**Your instructions**
From the first line to the last, copy the data below word for word.

###

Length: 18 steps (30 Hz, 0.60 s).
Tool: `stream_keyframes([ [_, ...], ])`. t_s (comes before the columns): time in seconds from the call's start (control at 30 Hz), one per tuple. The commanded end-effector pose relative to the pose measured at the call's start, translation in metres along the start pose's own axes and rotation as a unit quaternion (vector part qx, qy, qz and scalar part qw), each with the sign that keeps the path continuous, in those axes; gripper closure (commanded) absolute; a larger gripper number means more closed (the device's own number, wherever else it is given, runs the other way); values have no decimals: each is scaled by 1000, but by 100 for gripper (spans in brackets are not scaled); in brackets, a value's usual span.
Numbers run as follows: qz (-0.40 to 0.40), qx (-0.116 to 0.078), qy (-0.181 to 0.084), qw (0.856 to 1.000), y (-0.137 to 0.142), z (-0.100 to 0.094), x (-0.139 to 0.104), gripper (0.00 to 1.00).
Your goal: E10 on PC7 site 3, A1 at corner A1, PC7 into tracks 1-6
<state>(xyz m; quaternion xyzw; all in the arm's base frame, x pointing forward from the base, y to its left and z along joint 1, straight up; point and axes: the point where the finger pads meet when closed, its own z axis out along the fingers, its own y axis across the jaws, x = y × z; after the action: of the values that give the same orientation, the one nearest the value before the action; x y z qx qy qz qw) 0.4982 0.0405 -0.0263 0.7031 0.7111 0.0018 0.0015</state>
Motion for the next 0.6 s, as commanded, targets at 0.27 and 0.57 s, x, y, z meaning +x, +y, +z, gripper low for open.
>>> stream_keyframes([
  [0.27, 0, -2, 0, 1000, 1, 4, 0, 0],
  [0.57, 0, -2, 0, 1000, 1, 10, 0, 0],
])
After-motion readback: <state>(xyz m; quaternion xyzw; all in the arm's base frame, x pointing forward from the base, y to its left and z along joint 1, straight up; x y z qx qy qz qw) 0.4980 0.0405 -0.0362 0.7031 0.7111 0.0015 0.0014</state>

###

**Answer space**
Length: 18 steps (30 Hz, 0.60 s).
Tool: `stream_keyframes([ [_, ...], ])`. t_s (comes before the columns): time in seconds from the call's start (control at 30 Hz), one per tuple. The commanded end-effector pose relative to the pose measured at the call's start, translation in metres along the start pose's own axes and rotation as a unit quaternion (vector part qx, qy, qz and scalar part qw), each with the sign that keeps the path continuous, in those axes; gripper closure (commanded) absolute; a larger gripper number means more closed (the device's own number, wherever else it is given, runs the other way); values have no decimals: each is scaled by 1000, but by 100 for gripper (spans in brackets are not scaled); in brackets, a value's usual span.
Numbers run as follows: qz (-0.40 to 0.40), qx (-0.116 to 0.078), qy (-0.181 to 0.084), qw (0.856 to 1.000), y (-0.137 to 0.142), z (-0.100 to 0.094), x (-0.139 to 0.104), gripper (0.00 to 1.00).
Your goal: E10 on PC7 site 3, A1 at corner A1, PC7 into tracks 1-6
<state>(xyz m; quaternion xyzw; all in the arm's base frame, x pointing forward from the base, y to its left and z along joint 1, straight up; point and axes: the point where the finger pads meet when closed, its own z axis out along the fingers, its own y axis across the jaws, x = y × z; after the action: of the values that give the same orientation, the one nearest the value before the action; x y z qx qy qz qw) 0.4982 0.0405 -0.0263 0.7031 0.7111 0.0018 0.0015</state>
Motion for the next 0.6 s, as commanded, targets at 0.27 and 0.57 s, x, y, z meaning +x, +y, +z, gripper low for open.
>>> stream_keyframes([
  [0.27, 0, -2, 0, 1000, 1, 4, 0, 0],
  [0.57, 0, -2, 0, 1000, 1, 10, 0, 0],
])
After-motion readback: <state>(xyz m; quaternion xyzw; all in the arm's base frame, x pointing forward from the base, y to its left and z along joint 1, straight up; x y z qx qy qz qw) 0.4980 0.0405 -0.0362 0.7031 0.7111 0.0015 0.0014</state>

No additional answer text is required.